Republican lawmakers have urged the United States against renewing a science and technology cooperation deal it signed with China in 1979, fearing that the communist regime may exploit it to gain a military edge against the United States.
The U.S.-China Science and Technology Agreement (STA), set to expire on Aug. 27, has facilitated collaboration in areas ranging from agricultural science to basic research in physics and chemistry.
However, Republican lawmakers warned that research partnerships organized under the STA could lead to China developing technologies that may be used against the United States in the future.
“The United States must stop fueling its own destruction. Letting the STA expire is a good first step,” the lawmakers stated in a joint letter addressed to Secretary of State Antony Blinken on June 27.
The letter, jointly issued by the chair of the House Select Committee on China, Rep.
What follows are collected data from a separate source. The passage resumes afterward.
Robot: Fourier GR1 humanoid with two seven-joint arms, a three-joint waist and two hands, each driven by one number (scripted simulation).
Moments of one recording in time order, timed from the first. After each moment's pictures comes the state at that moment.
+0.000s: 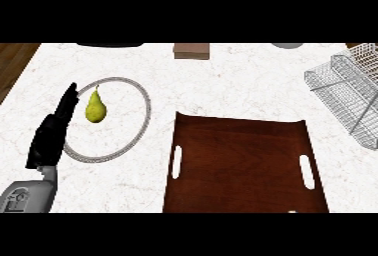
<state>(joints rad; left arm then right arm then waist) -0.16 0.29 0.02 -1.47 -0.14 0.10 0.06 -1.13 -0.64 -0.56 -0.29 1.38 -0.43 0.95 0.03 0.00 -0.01</state>
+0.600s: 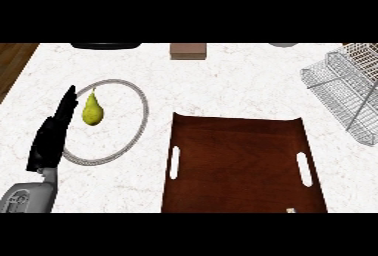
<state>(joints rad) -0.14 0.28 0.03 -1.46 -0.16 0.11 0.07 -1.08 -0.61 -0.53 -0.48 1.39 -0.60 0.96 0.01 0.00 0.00</state>
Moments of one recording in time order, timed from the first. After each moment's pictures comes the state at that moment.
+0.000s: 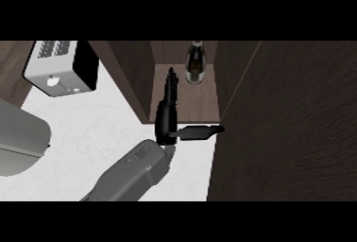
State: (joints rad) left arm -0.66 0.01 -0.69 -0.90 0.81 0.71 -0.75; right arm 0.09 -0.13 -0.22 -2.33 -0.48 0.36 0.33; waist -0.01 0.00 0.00
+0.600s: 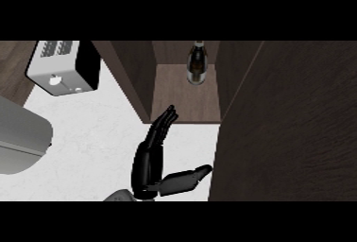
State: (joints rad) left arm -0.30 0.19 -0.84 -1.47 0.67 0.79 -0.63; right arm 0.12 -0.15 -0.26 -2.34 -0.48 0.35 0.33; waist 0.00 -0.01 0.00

Mike Gallagher (R-Wis.), and nine other Republican lawmakers, cited a 2018 project conducted under the STA to launch “instrumented balloons.”
They highlighted that a suspected Chinese spy balloon was seen flying over the continental United States years after the project was launched, infringing on U.S. sovereignty.
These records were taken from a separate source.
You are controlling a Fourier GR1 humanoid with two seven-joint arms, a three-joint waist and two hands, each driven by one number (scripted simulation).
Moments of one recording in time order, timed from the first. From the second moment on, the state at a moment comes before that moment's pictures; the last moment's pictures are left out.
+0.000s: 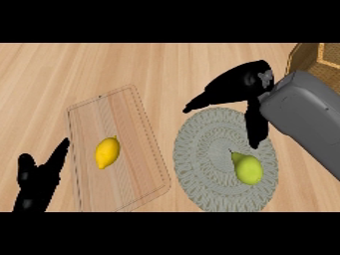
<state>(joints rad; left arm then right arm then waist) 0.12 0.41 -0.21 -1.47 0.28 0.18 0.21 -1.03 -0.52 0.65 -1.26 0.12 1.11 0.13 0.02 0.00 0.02</state>
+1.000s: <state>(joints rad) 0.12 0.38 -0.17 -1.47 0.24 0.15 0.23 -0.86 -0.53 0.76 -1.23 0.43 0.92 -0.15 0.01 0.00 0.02</state>
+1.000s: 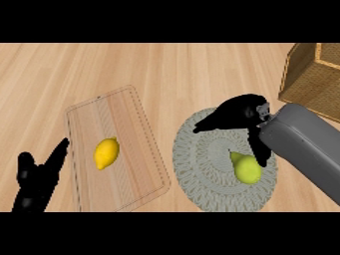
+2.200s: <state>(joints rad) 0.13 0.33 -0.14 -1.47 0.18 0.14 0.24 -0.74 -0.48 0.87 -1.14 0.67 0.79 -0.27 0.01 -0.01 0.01</state>
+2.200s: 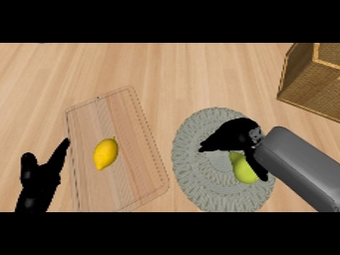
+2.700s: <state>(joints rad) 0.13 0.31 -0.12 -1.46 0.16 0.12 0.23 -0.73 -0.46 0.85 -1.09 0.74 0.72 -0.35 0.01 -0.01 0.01</state>
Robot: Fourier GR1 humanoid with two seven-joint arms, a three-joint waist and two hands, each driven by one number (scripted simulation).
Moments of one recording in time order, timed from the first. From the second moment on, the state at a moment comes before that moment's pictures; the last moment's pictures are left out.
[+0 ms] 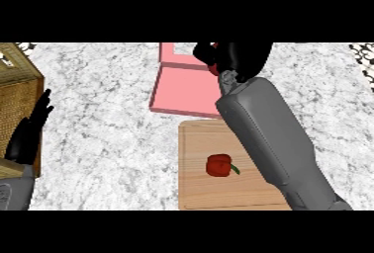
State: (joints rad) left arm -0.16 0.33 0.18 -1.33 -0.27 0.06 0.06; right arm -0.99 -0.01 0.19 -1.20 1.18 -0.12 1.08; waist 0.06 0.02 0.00
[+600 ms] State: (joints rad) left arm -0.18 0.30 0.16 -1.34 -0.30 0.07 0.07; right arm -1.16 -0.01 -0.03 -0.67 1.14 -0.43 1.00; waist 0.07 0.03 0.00
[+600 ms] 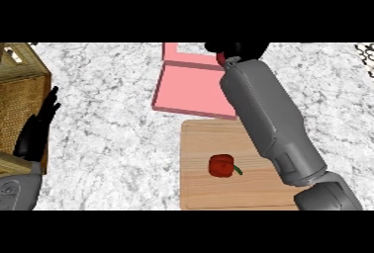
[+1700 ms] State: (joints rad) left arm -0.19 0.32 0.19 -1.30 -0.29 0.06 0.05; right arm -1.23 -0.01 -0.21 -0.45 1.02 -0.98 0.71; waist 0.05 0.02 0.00
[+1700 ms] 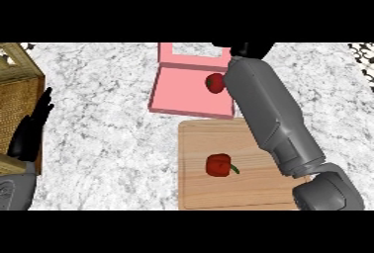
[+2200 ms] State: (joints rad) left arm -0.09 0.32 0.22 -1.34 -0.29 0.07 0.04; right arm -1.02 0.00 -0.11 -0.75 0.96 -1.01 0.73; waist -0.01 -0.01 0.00
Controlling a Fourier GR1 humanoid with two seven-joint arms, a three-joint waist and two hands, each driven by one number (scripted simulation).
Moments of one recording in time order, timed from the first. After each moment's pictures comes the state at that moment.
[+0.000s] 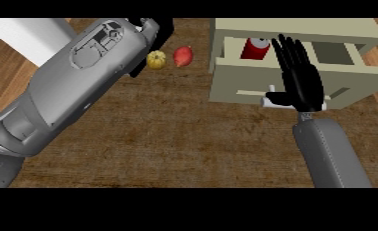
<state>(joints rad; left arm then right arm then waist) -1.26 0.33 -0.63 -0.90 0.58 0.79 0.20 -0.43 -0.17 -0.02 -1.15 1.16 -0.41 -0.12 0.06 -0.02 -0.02</state>
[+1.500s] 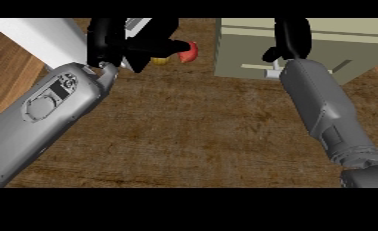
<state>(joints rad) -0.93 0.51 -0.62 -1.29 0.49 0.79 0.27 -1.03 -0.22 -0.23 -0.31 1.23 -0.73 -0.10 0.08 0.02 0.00</state>
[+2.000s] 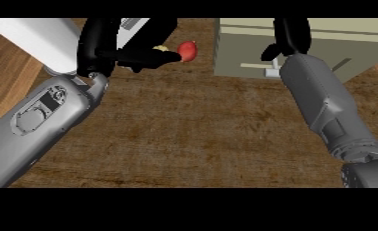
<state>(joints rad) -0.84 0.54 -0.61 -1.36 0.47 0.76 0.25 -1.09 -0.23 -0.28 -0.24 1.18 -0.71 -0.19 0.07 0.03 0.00</state>
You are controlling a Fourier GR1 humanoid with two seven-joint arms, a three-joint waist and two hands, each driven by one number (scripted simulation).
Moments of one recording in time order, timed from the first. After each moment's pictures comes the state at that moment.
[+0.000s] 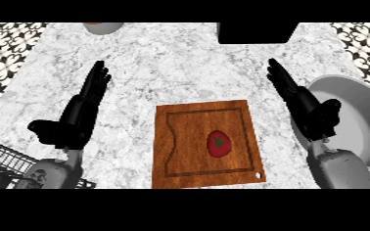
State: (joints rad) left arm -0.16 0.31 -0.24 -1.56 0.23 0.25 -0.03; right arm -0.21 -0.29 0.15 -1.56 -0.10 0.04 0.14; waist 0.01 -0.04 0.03
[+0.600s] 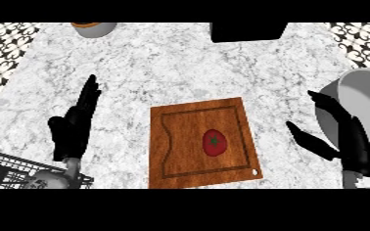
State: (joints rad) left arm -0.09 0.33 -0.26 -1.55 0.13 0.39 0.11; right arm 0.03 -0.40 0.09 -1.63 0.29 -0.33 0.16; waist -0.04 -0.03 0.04
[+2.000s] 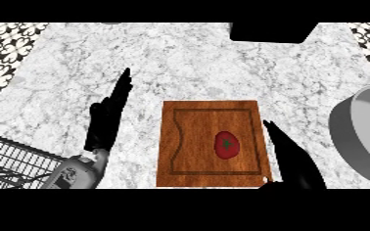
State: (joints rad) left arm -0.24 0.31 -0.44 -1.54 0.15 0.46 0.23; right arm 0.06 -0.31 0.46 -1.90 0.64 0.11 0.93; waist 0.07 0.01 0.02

The balloon was eventually shot down by the U.S. military on Feb. 4, despite Beijing’s claims that it was a weather balloon that had drifted off course.
The lawmakers also stated that the U.S. Department of Agriculture has “over a dozen” active research projects with Chinese entities under the STA, which they claimed include technologies with “clear dual-use applications,” such as developing techniques for analyzing satellite and drone imagery for irrigation management.
“It should come as no surprise that the PRC will exploit civilian research partnerships for military purposes to the greatest extent possible. The PRC openly acknowledges its practice of military-civil fusion,” they said, referring to China’s official name, the People’s Republic of China.
“The PRC uses academic researchers, industrial espionage, forced technology transfers, and other tactics to gain an edge in critical technologies, which in turn fuels the People’s Liberation Army modernization,” the lawmakers added.
China’s embassy in Washington previously said that Chinese officials had approached the United States a year ago to talk about renewing the STA but that Washington has been conducting a review of the agreement.
China’s Tech Theft
U.S. Ambassador to China Nicholas Burns has warned that Beijing was engaged in the “consistent and persistent theft of intellectual property” to accelerate “forced technology transfer” from the United States.
Burns said the malign influence was making it increasingly difficult for the two powers to compete peacefully and would have ramifications for U.S. security in the region in the near and long terms.
“We’re certainly competing for military power and security in the Indo-Pacific,” he said at the Global Leadership Coalition summit on June 7. “We’re certainly competing for military power and security in the Indo-Pacific.”
Burns connected the issue of technology theft to a larger struggle between the United States and the Chinese Communist Party (CCP) to direct the evolution of the international system. The United States is championing a rules-based liberal order, and the CCP is pursuing an authoritarian system that favors totalitarian regimes like its own, he said.
To that end, he said that the struggle to maintain or reshape the international order would have cascading consequences on all areas of national power.
Andrew Thornebrooke and Reuters contributed to this report.